After years of working with SQL and optimizing hundreds of poorly written queries, I decided to write this post to encourage use of what I found to be one of the SQL’s most underappreciated features – Common Table Expressions, often known as ‘WITH clause’.
What is a Common Table Expression
In short, CTEs are about taking parts of a SQL query, naming them, and referring to them later. Just like in this example.
WITH some_name AS ( SELECT column_1, max(column_2) as max_2 FROM table_1 GROUP BY column_1 ) SELECT t2.column_3, s.max_2 FROM table_2 t2 JOIN some_name s ON t2.column_1 = s.column_1
If you need more details, have a look here
1. Readability
How many times have you seen queries like this?
SELECT * FROM ( SELECT column_1, max(sum_1) as max_1 FROM ( SELECT column_1, column_2, sum(column_3) as sum_1 FROM table GROUP BY column_1, column_2 ) GROUP BY column_1 ) WHERE max_1 < 3
Obviously, somebody else wrote the query, you have to analyze/modify/fix it, and it is much longer and more complicated than the example above (a few extra joins, dozens of columns etc). So:
- For a complex query, it takes you some time before you even figure out where the logic starts
- You go crazy as you keep scrolling up and down the editor, because the column names are at the top, and a corresponding WHERE condition is at the bottom, 500 lines down.

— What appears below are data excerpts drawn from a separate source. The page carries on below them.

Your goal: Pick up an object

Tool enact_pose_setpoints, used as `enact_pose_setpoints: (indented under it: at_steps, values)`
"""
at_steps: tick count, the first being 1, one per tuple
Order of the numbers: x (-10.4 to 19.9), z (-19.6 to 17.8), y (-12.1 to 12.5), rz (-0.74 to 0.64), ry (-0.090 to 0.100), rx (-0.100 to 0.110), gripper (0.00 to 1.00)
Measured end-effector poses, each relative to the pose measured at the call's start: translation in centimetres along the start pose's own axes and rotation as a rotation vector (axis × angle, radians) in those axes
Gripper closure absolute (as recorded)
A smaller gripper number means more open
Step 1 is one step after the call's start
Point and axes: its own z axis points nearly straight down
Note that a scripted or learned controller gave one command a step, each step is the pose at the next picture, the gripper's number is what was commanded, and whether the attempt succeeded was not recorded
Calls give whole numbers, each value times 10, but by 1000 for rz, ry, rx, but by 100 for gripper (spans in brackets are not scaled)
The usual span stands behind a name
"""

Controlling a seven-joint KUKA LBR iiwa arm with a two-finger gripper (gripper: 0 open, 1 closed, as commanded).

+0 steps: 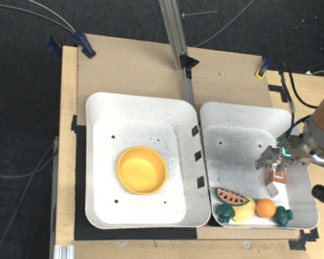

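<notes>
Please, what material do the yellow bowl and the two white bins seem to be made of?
Yellow bowl: probably plastic, smooth and slightly glossy, with even colour and a soft highlight. Left bin and right bin: likely thin moulded plastic, matte white with rounded corners, scuffed grey.

Yellow bowl point(142, 169) in left bin point(98, 149); toy foods crowd right bin's point(236, 118) near edge

Even overhead light, bright white bins point(146, 110) slightly glaring, soft short shadows, mildly grainy, sharp focus
</notes>
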Motion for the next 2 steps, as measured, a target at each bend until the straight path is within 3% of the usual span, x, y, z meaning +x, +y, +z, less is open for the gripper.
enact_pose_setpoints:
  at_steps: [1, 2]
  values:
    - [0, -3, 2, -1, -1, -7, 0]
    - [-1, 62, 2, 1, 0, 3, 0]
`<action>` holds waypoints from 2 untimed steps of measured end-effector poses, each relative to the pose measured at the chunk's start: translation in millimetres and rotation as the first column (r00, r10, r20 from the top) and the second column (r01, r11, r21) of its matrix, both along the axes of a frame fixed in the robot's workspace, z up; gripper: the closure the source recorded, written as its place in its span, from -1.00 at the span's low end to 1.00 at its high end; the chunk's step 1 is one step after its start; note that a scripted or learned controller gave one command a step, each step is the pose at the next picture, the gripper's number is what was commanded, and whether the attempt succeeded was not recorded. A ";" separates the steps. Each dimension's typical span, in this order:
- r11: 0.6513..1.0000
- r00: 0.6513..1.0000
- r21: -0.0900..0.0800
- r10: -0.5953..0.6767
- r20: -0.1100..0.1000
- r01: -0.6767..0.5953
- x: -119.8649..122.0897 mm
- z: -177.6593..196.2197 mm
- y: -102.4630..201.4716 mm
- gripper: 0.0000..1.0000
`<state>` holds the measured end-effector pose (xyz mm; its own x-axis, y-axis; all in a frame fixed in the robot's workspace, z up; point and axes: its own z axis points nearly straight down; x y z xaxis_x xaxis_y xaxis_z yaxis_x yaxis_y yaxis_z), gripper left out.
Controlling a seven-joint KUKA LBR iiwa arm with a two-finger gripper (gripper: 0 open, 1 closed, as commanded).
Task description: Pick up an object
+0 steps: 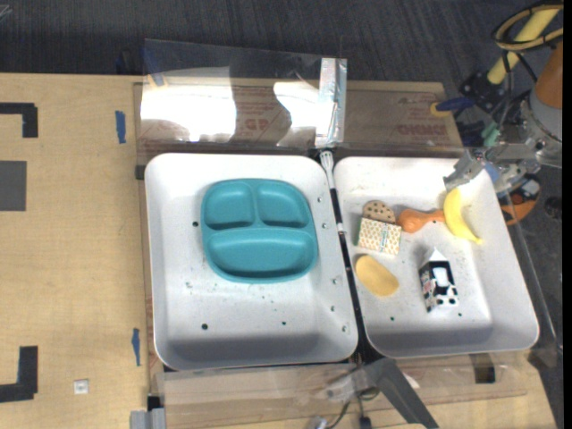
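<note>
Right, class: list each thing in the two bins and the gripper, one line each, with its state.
teal divided plate: flat, upright, in left bin
banana: lying in right bin, by the far right wall
carrot: lying flat
patterned block: lying flat
cookie: lying flat
yellow oval piece: lying flat
black-and-white item: lying flat
gripper: over right bin's far right corner

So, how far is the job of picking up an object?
Nothing looks picked up yet. The banana, carrot, cookie and the other items lie in the right bin. The gripper is at that bin's far right corner, near the banana. The grasp and the lift are left.
</note>
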<state>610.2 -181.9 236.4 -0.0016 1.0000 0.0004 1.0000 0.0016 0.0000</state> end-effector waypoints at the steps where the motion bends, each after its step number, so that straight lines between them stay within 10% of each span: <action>1: 0.997 0.997 -0.003 -0.083 0.004 0.083 -23.2 21.6 -42.8 -1.00; 2: 0.997 0.997 0.000 -0.079 0.009 0.079 -66.1 -128.7 -22.4 -1.00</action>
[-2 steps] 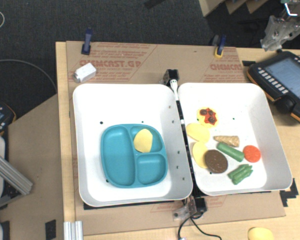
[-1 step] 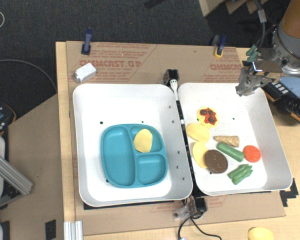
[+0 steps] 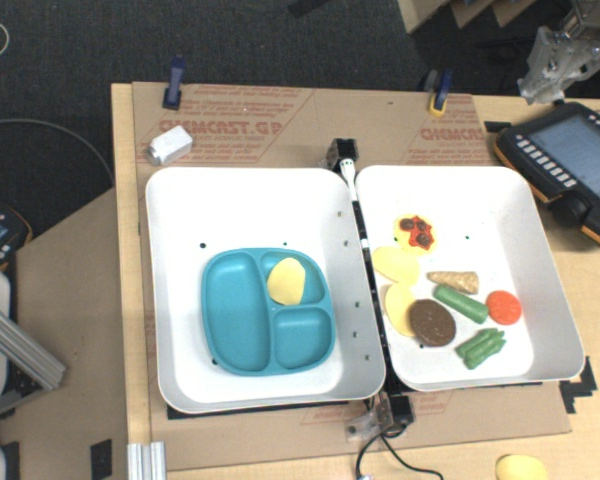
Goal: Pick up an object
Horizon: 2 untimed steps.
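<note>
On the left of my table I see a white bin with a blue tray in it. The tray has three parts. A yellow toy lies in the top right part, partly on the ridge.

The bin on the right holds the small play food. There is a yellow bit with red spots, two flat yellow pieces below it, and a brown round one lying on the lower yellow piece. Next come a tan cone, a green stick just below it, a bumpy green pod, and a red ball touching the green stick's end.

I think these toys are light and hard, and smooth, so they may slip. The flat ones look tough to grab. I would try the green pod, squeezing across its thin middle, since it lies a little apart.

The pincer is up at the top right, well away from the bins. I cannot tell how it is set.
</note>
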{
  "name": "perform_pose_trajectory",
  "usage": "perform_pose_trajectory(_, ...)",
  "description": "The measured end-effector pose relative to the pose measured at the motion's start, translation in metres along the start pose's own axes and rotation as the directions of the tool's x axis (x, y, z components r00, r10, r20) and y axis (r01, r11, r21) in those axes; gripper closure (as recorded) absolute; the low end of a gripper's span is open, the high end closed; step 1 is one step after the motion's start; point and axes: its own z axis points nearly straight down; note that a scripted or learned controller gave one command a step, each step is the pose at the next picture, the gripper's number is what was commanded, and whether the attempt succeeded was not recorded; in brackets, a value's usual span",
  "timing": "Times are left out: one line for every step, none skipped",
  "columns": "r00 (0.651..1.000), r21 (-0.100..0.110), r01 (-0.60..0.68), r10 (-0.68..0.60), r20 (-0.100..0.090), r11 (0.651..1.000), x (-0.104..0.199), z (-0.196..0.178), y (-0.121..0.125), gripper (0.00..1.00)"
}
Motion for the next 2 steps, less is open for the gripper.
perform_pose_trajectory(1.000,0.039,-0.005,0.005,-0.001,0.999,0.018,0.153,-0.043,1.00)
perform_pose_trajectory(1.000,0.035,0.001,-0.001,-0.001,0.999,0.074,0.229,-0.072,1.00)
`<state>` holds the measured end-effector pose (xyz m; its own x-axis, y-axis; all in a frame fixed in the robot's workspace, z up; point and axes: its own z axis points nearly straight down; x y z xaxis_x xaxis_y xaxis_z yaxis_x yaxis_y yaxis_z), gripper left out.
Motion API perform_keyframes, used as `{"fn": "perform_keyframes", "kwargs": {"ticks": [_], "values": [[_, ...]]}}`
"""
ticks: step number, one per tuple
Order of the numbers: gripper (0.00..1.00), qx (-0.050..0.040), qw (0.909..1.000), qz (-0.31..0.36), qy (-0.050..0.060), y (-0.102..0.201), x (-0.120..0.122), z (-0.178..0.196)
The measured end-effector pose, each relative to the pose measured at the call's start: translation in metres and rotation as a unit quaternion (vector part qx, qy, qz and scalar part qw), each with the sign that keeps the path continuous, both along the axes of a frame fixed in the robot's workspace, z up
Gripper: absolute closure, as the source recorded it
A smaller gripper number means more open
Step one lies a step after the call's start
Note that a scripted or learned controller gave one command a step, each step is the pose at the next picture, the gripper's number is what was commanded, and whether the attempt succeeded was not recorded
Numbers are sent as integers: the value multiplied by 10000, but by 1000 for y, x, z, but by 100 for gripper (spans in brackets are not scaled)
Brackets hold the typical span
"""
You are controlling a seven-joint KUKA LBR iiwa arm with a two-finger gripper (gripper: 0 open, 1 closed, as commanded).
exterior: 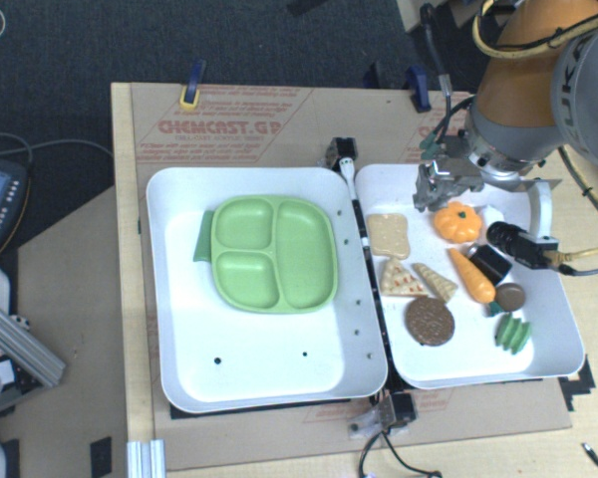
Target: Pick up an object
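My gripper (435, 193) hangs over the back of the right bin (553, 357), just left of a small orange pumpkin (457, 223) and not visibly around anything. Forward of it lie a tan cracker (388, 235), a triangular sandwich wedge (403, 280), a pale wedge (438, 282), a carrot (472, 275), a brown cookie (430, 321), a small brown disc (509, 297) and a green pod (513, 334).
The left bin (179, 347) holds a green divided plate (274, 253). A black clip (341, 152) sits at the back where the bins meet. Cardboard (229, 118) lies beneath both bins.
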<state>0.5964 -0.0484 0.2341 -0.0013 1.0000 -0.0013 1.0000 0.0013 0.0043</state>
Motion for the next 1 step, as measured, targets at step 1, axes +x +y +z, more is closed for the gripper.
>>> {"fn": "perform_keyframes", "kwargs": {"ticks": [1], "values": [[100, 9, 10000, -3, 41, 7, -10, -18]]}}
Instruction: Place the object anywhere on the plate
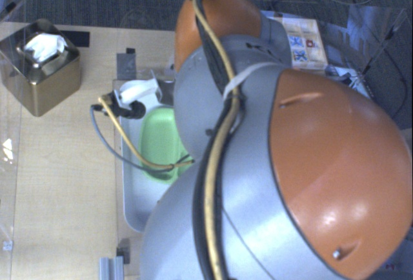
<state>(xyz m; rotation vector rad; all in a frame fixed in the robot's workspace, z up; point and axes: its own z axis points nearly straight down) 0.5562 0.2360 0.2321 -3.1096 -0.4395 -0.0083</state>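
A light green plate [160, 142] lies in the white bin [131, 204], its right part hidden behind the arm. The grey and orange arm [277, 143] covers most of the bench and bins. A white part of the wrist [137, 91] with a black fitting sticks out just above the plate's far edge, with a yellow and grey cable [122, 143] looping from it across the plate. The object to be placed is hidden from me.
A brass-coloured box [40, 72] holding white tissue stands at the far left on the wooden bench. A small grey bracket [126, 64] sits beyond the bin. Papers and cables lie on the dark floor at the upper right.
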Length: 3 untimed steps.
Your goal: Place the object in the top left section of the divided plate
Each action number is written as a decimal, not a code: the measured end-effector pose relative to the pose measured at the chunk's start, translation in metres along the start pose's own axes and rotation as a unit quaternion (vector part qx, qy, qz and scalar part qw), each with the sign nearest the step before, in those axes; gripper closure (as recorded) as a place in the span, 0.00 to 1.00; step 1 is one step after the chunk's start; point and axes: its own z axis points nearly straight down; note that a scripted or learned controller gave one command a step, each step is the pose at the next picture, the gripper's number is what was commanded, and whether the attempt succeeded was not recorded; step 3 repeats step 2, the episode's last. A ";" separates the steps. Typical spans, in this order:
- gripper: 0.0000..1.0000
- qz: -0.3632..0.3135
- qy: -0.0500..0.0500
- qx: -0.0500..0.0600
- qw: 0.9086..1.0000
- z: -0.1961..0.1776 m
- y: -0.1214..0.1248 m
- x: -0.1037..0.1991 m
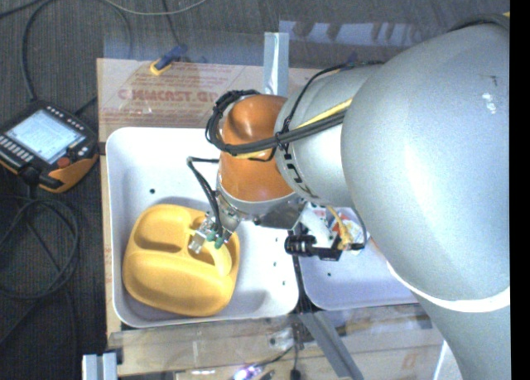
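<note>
Nearest us in the left bin sits the divided plate, a glossy yellow moulded plastic thing with rounded sections, and our hand is down right over its upper right part. We can't tell if the hand is open or closed, or make out the object under it. Further back there's the orange band and the big smooth grey arm.

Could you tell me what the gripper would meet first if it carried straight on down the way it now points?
Probably the yellow divided plate: the gripper sits right over its upper right part, though its height is unclear.
</note>
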 end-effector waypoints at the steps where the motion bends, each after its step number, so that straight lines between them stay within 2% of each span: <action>1: 0.00 0.001 -0.002 0.001 1.000 -0.001 -0.002 -0.003; 2: 0.00 0.089 0.000 0.002 0.996 -0.069 0.038 -0.053; 3: 0.00 0.089 0.000 0.002 0.996 -0.069 0.038 -0.053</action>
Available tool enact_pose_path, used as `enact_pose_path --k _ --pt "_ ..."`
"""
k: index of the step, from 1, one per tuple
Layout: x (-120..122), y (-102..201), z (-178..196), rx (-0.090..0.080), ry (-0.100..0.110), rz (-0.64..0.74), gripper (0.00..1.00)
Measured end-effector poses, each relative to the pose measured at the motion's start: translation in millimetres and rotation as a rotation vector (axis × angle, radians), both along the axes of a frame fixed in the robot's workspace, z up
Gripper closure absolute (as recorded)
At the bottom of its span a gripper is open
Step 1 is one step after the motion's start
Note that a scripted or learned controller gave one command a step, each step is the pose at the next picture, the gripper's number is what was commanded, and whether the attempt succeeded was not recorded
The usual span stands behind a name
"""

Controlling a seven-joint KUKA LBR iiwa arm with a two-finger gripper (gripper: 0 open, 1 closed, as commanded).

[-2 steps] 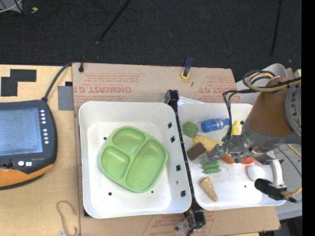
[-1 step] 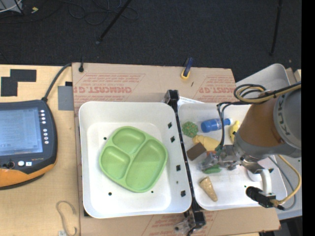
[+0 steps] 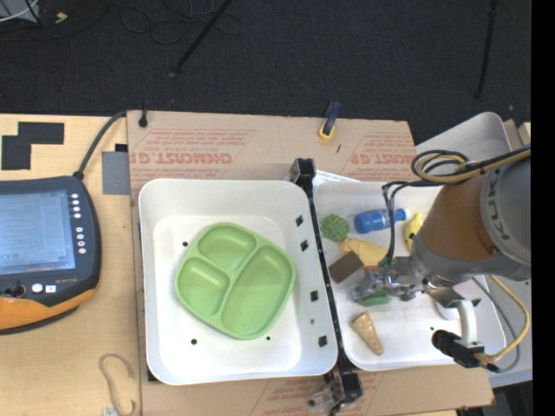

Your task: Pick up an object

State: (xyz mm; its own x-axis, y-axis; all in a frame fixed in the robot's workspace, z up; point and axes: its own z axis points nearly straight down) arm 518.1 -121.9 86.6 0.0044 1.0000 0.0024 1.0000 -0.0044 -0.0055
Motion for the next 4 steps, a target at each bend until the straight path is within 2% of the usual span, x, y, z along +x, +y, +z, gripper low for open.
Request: enact_pose_path --k 1,2,3,4 --pt "-0.4 -2.5 10.2 0.000 0.001 -0.008 1.00" --pt "9.2 -7.8 59.4 -0.003 -0.007 0.002 1.00" --pt "1.2 -3.5 113.2 -0.002 -0.007 0.005 1.00" --pt "1.9 -4.6 142.1 -0.002 -0.006 0.005 1.00"
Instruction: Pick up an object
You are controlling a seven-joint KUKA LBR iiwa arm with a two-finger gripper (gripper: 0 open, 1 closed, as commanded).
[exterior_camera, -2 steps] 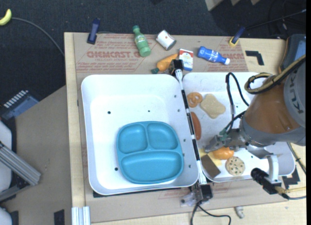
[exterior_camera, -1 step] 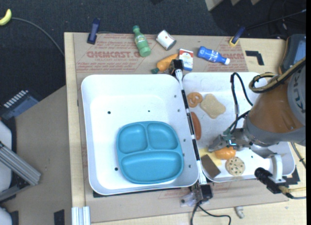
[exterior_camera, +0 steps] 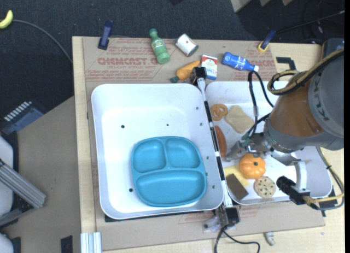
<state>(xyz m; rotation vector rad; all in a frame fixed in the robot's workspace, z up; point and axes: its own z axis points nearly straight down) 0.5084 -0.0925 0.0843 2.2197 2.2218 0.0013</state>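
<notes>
My gripper (exterior_camera: 247,149) hangs low over the right bin (exterior_camera: 322,176), at the end of the grey arm with its orange band (exterior_camera: 292,116). Directly under and in front of it lies an orange round fruit (exterior_camera: 252,166), touching or nearly touching the gripper's tip. Around it in the same bin are a speckled cookie (exterior_camera: 264,186), a brown block (exterior_camera: 236,185), a red sausage (exterior_camera: 220,140), a slice of bread (exterior_camera: 239,118) and a small ring-shaped pretzel (exterior_camera: 219,111). The wrist hides the space just behind the fruit.
The left bin (exterior_camera: 117,110) holds a blue divided plate (exterior_camera: 168,170). On the bench behind the bins lie a green bottle (exterior_camera: 159,46), a white can (exterior_camera: 186,44), a carrot (exterior_camera: 187,71), a small carton (exterior_camera: 209,66) and a blue bottle (exterior_camera: 238,61). Black cables (exterior_camera: 252,90) loop above the right bin.
</notes>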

Isn’t this version easier to read?
WITH q_1 AS ( SELECT column_1, column_2, sum(column_3) as sum_1 FROM table GROUP BY column_1, column_2 ), q_2 AS ( SELECT column_1, max(sum_1) as max_1 FROM q_1 GROUP BY column_1 ) SELECT * FROM q_2 WHERE max_1 < 3
2. Logical flow
In the rewritten query with CTEs the flow goes from the top to the bottom. Furthermore, instead of names like q_1 you can use more meaningful ones like t1_sum (in the first example, subqueries are not named at all). Together with proper commenting, your SQL code will be much better reflecting the business logic.
3. Less code
Let’s have a look the following example:
SELECT t1.col_1, t2.col_3, t3.col_3 FROM t1 JOIN (SELECT DISTINCT col_2, col_3 FROM xyz WHERE col_2 = 2 and col_3 < 15) t2 ON t1.col_2 = t2.col_2 JOIN (SELECT DISTINCT col_2, col_3 FROM xyz WHERE col_2 = 2 and col_3 > 22) t3 ON t1.col_2 = t3.col_3
You probably have noticed, that parts of the query repeat. These can be extracted into CTEs and rewritten like this:
WITH dist AS ( SELECT DISTINCT col_2, col_3 FROM xyz WHERE col_2 = 2 ), t2 AS ( SELECT * FROM dist WHERE col_3 < 15 ), t3 AS ( SELECT * FROM dist WHERE col_2 < 22 ) SELECT t1.col_1, t2.col_3, t3.col_3 FROM t1 JOIN t2 ON t1.col_2 = t2.col_2 JOIN t3 ON t1.col_2 = t3.col_3
In this particular example, the savings in code length might not be so spectacular, but as you start rewriting your queries, you’ll discover that many repeating parts can be eliminated. The authors of the database you’re working with probably also made some observation about repeating, so please read the next section carefully,
4. Performance and hints
Contrary to what many inexperienced users believe, a SQL statement is not executed ‘as a whole’, but it a series of operations like reads, joins, sorts, unions etc, executed most often sequentially, sometimes in parallel to each other, sometimes in a paralleled way. It depends on the specific database engine how CTEs are processed, but proper use of them is a very powerful tool when tuning SQL queries. I will provide 2 examples how Oracle can take advantage of them:
- If a CTE is referred to in the further part of the query more than once, it may get materialized. This means it is saved to a temporary table, so that the preceding operations are not repeated
- Using hints, like MATERIALIZE, it is possible to force saving part of a query to a temporary table. This, in turn, influences all the joins downstream, as the temporary table has no indexes, and is hash-joined whenever the join conditions permit
On the other hand, there are engines like Redshift, which do not materialize CTEs. That should not discourage you from using CTEs to structure your code.
5. CTE recursion
Another feature that is database specific is CTE recursion, or otherwise the ability for the query to reference itself, to generate new rows basing on rows so far. The implementation differs between the databases, but if your worked with CONNECT BY queries in Oracle and now moved to MS SQL server, you’re likely to run into them. Google for more.
No more 10 level subqueries
I hope my arguments were convincing, and will help you write cleaner, better SQL queries. Not only for yourself, but also for those who will be debugging or changing them in the future.